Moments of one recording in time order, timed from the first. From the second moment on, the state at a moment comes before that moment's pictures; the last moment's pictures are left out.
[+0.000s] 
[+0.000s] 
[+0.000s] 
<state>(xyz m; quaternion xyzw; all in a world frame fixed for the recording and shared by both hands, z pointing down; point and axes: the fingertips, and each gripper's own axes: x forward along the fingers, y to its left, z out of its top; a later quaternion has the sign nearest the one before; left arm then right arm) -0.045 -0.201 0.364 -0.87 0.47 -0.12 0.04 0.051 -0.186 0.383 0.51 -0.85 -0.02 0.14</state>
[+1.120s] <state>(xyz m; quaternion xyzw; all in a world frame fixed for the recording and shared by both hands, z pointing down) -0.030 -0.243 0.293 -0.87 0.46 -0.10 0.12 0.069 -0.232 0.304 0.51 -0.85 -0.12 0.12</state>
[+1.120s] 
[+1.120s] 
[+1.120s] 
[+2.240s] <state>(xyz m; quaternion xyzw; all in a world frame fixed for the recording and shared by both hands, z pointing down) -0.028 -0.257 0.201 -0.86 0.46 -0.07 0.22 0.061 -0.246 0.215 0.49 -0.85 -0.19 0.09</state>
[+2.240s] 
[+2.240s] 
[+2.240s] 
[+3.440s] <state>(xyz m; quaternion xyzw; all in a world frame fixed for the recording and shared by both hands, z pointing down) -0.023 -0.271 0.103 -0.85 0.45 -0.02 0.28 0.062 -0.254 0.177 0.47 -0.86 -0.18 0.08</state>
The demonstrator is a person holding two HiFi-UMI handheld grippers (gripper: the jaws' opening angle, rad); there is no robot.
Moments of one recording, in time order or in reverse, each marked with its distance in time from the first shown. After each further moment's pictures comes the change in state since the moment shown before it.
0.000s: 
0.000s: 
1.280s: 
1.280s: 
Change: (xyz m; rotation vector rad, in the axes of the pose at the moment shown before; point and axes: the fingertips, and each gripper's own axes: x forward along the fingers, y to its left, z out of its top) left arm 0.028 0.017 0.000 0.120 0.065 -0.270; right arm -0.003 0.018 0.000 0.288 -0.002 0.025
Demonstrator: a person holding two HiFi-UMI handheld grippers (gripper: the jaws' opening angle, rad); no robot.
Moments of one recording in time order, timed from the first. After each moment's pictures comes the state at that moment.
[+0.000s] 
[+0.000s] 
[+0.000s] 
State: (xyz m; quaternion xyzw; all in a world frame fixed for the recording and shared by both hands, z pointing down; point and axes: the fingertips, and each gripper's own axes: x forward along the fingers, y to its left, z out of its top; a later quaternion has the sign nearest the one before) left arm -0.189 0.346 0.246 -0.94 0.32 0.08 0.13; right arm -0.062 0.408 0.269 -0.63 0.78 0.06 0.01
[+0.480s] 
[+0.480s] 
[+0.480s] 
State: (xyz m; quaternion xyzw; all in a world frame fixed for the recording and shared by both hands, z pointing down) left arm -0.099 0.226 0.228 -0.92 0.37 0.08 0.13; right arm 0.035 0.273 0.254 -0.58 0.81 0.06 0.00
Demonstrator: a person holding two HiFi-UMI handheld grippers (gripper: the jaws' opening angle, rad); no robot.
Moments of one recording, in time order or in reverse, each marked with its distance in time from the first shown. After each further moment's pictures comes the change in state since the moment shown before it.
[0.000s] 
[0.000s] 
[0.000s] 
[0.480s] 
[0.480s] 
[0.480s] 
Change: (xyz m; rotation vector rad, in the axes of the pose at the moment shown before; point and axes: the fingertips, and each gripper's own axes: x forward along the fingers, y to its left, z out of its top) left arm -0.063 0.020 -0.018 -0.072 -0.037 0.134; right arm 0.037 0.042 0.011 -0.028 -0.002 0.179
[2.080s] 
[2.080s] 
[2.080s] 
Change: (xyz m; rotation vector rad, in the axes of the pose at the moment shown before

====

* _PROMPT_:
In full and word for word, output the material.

* _ANSWER SPACE_:
Moments of one recording in time order, timed from the first. From the second moment on, the state at a moment comes before that moment's pictures; the last moment's pictures are left out.
[+0.000s] 
[+0.000s] 
[+0.000s] 
<state>(xyz m; quaternion xyzw; all in a world frame fixed for the recording and shared by both hands, z pointing down; point and axes: the fingertips, and each gripper's own axes: x forward along the fingers, y to its left, z out of its top; a later quaternion has the sign nearest the one before; left arm then right arm) -0.045 -0.201 0.364 -0.87 0.47 -0.12 0.04 0.051 -0.186 0.383 0.51 -0.85 -0.02 0.14</state>
[+1.120s] <state>(xyz m; quaternion xyzw; all in a world frame fixed for the recording and shared by both hands, z pointing down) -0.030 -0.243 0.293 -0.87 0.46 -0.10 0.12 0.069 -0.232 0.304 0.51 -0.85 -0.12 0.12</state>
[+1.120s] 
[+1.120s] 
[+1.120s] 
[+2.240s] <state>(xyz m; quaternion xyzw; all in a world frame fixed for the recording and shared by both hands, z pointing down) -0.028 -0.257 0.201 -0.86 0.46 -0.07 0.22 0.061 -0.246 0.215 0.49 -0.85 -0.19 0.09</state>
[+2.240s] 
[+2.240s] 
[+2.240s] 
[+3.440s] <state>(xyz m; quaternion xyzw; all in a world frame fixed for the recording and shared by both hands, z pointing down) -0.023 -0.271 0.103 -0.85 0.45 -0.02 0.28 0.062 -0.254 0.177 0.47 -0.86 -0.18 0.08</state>
The demonstrator is a person holding two HiFi-UMI handheld grippers (gripper: the jaws' opening angle, rad); there is no robot.
Moments of one recording, in time order or in reverse, each marked with its distance in time from the first shown. After each further moment's pictures comes the change in state since the moment shown before it.
0.000s: 
0.000s: 
1.280s: 
1.280s: 
Change: (xyz m; rotation vector rad, in the axes of the pose at the moment shown before; point and axes: the fingertips, and each gripper's own axes: x forward along the fingers, y to its left, z out of its top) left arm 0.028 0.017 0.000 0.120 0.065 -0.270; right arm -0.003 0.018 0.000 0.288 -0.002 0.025
Demonstrator: a person holding two HiFi-UMI handheld grippers (gripper: the jaws' opening angle, rad); no robot.
Moments of one recording in time order, timed from the first. After each moment's pictures comes the state at that moment.
[+0.000s] 
[+0.000s] 
[+0.000s] 
State: (xyz m; quaternion xyzw; all in a world frame fixed for the recording and shared by both hands, z pointing down; point and axes: the fingertips, and each gripper's own axes: x forward along the fingers, y to its left, z out of its top; a later quaternion has the sign nearest the one before) left arm -0.189 0.346 0.246 -0.94 0.32 0.08 0.13; right arm -0.062 0.408 0.269 -0.63 0.78 0.06 0.01
[+0.480s] 
[+0.480s] 
[+0.480s] 
State: (xyz m; quaternion xyzw; all in a world frame fixed for the recording and shared by both hands, z pointing down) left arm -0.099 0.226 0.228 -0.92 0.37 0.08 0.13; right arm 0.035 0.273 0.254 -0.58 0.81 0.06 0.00
Demonstrator: a person holding two HiFi-UMI handheld grippers (gripper: the jaws' opening angle, rad); no robot.
Moments of one recording, in time order or in reverse, each marked with its distance in time from the first shown. After each further moment's pictures comes the change in state since the moment shown before it.
[0.000s] 
[0.000s] 
[0.000s] 
[0.480s] 
[0.480s] 
[0.480s] 
Change: (xyz m; rotation vector rad, in the axes of the pose at the moment shown before; point and axes: the fingertips, and each gripper's own axes: x forward along the fingers, y to its left, z out of its top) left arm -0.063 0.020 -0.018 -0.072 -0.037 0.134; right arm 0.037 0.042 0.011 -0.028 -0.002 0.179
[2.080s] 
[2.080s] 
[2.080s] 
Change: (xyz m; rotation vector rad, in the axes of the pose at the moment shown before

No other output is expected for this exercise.